History

United Kingdom
- Name: HMS C20
- Builder: HM Dockyard Chatham
- Laid down: 1 June 1908
- Launched: 27 November 1909
- Commissioned: 31 January 1910
- Fate: Sold, 26 May 1921

General characteristics
- Class & type: C-class submarine
- Displacement: 290 long tons (290 t) surfaced; 320 long tons (330 t) submerged;
- Length: 142 ft 3 in (43.4 m)
- Beam: 13 ft 7 in (4.1 m)
- Draught: 11 ft 6 in (3.5 m)
- Installed power: 600 bhp (450 kW) petrol; 300 hp (220 kW) electric;
- Propulsion: 1 × 16-cylinder Vickers petrol engine; 1 × electric motor;
- Speed: 13 kn (24 km/h; 15 mph) surfaced; 8 kn (15 km/h; 9.2 mph) submerged;
- Range: 910 nmi (1,690 km; 1,050 mi) at 12 kn (22 km/h; 14 mph) on the surface
- Test depth: 100 feet (30.5 m)
- Complement: 2 officers and 14 ratings
- Armament: 2 × 18 in (450 mm) bow torpedo tubes

= HMS C20 =

Submarine of the Royal Navy

HMS C20 was one of 38 C-class submarines built for the Royal Navy in the first decade of the 20th century. The boat survived the First World War and was sold for scrap in 1921.

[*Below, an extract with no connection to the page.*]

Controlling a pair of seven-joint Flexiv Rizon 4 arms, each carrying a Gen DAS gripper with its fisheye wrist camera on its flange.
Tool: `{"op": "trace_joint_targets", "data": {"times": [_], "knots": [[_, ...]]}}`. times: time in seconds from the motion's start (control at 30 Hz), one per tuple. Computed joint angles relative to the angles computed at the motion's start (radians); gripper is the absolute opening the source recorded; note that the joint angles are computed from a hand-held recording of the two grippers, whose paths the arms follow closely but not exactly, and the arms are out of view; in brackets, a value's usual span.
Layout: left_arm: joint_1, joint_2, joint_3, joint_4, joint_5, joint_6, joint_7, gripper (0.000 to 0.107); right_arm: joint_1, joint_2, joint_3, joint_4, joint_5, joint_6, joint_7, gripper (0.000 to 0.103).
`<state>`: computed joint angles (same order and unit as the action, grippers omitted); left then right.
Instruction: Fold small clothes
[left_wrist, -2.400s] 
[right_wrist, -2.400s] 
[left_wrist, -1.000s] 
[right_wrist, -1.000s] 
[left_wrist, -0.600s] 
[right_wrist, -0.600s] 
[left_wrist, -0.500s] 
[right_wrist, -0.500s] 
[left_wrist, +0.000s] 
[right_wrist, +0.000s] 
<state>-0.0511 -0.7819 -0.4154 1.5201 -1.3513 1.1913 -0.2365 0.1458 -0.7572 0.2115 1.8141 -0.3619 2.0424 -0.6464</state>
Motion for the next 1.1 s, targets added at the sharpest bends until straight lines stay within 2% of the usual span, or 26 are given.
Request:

==Design and description==
The C-class boats of the 1907–08 and subsequent Naval Programmes were modified to improve their speed, both above and below the surface. The submarine had a length of 142 ft 3 in overall, a beam of 13 ft 7 in and a mean draught of 11 ft 6 in. They displaced 290 LT on the surface and 320 LT submerged. The C-class submarines had a crew of two officers and fourteen ratings.

For surface running, the boats were powered by a single 12-cylinder 600 bhp Vickers petrol engine that drove one propeller shaft. When submerged the propeller was driven by a 300 hp electric motor. They could reach 13 kn on the surface and 8 kn underwater. On the surface, the C class had a range of 910 nmi at 12 kn.

The boats were armed with two 18-inch (45 cm) torpedo tubes in the bow. They could carry a pair of reload torpedoes, but generally did not as they would have to remove an equal weight of fuel in compensation.

==Construction and career==
C20 was laid down on 1 June 1908 by Chatham Royal Dockyard, launched on 27 November 1909, and completed on 31 January 1910. During World War I, the boat was generally used for coastal defence and training in home waters. HMS C20 was sold on 26 May 1921 in Sunderland.